[DATA PROVIDED]
--- START ---

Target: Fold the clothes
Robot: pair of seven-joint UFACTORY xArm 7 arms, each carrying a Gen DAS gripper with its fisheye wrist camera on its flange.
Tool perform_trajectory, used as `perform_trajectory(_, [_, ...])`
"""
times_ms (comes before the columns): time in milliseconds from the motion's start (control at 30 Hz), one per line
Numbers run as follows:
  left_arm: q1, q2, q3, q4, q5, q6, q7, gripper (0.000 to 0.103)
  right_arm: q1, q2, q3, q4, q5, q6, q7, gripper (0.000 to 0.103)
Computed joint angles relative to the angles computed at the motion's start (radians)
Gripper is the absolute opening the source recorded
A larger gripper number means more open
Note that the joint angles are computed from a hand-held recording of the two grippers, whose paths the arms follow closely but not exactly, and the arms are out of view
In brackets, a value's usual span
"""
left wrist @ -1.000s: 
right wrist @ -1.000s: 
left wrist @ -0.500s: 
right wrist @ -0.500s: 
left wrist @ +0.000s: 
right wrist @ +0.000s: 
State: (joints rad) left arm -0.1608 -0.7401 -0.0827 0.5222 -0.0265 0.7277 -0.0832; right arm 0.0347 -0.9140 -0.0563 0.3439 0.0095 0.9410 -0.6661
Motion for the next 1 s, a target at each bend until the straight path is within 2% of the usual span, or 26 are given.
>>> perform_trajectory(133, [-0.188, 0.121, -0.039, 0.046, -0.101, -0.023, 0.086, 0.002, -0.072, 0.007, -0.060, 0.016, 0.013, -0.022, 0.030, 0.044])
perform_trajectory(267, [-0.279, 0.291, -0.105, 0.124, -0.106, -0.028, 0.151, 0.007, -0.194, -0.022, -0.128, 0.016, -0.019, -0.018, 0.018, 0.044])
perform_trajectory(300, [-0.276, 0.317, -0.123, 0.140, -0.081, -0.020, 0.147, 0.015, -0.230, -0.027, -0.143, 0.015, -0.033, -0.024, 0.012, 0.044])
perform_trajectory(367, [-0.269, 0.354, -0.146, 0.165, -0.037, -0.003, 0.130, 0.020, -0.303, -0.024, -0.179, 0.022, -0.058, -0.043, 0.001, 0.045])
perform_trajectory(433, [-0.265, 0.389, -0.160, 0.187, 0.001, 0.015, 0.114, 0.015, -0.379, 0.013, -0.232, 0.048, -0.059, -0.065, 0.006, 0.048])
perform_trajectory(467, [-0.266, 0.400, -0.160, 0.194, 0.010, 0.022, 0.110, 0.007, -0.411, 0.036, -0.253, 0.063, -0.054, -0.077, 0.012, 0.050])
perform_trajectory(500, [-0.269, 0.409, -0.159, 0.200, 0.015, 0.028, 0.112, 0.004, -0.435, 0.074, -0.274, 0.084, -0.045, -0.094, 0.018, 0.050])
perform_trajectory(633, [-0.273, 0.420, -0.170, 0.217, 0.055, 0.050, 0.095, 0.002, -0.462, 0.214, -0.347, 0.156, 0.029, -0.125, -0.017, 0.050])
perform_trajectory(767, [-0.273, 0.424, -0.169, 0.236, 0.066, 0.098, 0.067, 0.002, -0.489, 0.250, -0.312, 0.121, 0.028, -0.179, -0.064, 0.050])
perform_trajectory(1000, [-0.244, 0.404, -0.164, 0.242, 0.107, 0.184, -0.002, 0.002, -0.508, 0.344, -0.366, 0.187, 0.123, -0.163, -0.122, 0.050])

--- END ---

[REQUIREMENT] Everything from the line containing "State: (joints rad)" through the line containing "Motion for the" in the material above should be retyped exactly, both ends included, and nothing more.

[EXERCISE RESULT]
State: (joints rad) left arm -0.1608 -0.7401 -0.0827 0.5222 -0.0265 0.7277 -0.0832; right arm 0.0347 -0.9140 -0.0563 0.3439 0.0095 0.9410 -0.6661
Motion for the next 1 s, a target at each bend until the straight path is within 2% of the usual span, or 26 are given.

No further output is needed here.